▶ **Brief**: Your answer should be the data below, reproduced with nothing changed.

[Records drawn from a dataset]
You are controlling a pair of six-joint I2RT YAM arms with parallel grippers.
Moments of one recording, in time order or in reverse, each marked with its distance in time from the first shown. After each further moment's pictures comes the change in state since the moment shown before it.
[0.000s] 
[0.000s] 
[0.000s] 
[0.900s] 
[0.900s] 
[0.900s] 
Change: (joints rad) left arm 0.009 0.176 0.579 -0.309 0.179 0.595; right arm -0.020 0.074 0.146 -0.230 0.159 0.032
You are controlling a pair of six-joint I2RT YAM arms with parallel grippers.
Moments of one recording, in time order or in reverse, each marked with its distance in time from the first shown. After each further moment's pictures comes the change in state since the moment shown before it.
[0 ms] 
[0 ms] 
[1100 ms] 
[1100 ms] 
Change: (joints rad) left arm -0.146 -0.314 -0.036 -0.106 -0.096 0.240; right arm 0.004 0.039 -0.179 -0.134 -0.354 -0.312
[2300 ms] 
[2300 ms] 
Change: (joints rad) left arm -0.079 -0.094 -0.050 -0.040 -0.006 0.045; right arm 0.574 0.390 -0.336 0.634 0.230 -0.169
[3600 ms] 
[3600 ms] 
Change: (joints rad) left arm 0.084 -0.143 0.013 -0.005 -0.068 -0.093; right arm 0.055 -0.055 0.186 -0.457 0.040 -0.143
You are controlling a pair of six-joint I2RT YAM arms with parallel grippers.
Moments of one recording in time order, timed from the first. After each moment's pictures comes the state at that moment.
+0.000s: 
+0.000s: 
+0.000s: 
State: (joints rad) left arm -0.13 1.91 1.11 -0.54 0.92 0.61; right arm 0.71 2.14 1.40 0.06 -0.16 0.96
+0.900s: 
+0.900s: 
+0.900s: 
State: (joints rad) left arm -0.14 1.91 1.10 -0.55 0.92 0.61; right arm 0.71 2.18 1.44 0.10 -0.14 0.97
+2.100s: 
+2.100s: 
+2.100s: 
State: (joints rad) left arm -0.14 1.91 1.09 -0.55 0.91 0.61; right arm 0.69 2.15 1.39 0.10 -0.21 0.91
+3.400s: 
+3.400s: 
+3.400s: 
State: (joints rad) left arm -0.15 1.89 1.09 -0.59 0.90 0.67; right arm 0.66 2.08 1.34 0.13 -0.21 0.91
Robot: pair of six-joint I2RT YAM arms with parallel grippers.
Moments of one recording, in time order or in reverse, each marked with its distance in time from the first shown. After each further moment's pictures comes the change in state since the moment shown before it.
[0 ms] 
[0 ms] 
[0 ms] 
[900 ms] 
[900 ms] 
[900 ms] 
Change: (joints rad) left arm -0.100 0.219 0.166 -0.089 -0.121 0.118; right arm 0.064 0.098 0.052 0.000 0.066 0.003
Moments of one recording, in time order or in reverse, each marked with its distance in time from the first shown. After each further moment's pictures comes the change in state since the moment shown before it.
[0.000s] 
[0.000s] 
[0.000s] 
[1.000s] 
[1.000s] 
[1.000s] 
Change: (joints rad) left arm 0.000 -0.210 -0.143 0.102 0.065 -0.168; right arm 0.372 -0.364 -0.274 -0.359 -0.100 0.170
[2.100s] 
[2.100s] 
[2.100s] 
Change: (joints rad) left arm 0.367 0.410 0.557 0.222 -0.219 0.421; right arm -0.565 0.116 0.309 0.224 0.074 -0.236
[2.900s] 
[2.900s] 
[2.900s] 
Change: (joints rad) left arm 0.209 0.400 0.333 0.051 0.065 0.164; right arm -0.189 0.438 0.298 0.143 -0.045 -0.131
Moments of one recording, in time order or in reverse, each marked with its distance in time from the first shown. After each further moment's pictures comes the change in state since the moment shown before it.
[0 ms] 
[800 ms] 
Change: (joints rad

▶ **Answer to the exercise**:
You are controlling a pair of six-joint I2RT YAM arms with parallel grippers.
Moments of one recording, in time order or in reverse, each marked with its distance in time from the first shown. After each further moment's pictures comes the change in state since the moment shown before it.
[0.000s] 
[0.000s] 
[0.000s] 
[0.900s] 
[0.900s] 
[0.900s] 
Change: (joints rad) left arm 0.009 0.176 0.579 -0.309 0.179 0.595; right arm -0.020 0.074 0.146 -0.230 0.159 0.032
You are controlling a pair of six-joint I2RT YAM arms with parallel grippers.
Moments of one recording, in time order or in reverse, each marked with its distance in time from the first shown. After each further moment's pictures comes the change in state since the moment shown before it.
[0 ms] 
[0 ms] 
[1100 ms] 
[1100 ms] 
Change: (joints rad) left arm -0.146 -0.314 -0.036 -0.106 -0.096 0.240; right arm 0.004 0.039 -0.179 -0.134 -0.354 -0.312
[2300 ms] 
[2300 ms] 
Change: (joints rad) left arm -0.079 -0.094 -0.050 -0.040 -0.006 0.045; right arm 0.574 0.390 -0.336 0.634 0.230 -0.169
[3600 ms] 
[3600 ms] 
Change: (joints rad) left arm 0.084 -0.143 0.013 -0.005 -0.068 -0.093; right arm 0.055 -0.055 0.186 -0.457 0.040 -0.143
You are controlling a pair of six-joint I2RT YAM arms with parallel grippers.
Moments of one recording in time order, timed from the first. After each moment's pictures comes the state at that moment.
+0.000s: 
+0.000s: 
+0.000s: 
State: (joints rad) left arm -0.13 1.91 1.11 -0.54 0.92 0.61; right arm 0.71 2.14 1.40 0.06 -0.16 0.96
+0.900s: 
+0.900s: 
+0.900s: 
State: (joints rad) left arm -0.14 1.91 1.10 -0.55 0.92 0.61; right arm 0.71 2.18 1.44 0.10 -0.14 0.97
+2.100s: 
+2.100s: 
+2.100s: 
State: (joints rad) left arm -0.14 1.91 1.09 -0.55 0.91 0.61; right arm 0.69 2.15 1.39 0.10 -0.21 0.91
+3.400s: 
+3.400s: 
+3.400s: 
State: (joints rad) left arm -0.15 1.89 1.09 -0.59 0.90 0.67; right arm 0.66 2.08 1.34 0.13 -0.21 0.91
Robot: pair of six-joint I2RT YAM arms with parallel grippers.
Moments of one recording, in time order or in reverse, each marked with its distance in time from the first shown. After each further moment's pictures comes the change in state since the moment shown before it.
[0 ms] 
[0 ms] 
[0 ms] 
[900 ms] 
[900 ms] 
[900 ms] 
Change: (joints rad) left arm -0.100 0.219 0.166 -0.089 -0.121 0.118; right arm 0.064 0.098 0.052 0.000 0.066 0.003
Moments of one recording, in time order or in reverse, each marked with its distance in time from the first shown. After each further moment's pictures comes the change in state since the moment shown before it.
[0.000s] 
[0.000s] 
[0.000s] 
[1.000s] 
[1.000s] 
[1.000s] 
Change: (joints rad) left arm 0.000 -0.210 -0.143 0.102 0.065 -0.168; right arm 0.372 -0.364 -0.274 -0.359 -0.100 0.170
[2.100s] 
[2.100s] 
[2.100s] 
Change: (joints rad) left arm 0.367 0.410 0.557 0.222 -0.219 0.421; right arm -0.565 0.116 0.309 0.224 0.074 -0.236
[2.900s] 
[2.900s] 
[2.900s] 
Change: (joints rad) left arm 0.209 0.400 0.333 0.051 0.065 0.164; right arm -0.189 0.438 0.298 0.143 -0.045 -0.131
Moments of one recording, in time order or in reverse, each marked with its distance in time from the first shown. After each further moment's pictures comes the change in state since the moment shown before it.
[0 ms] 
[800 ms] 
Change: (joints rad

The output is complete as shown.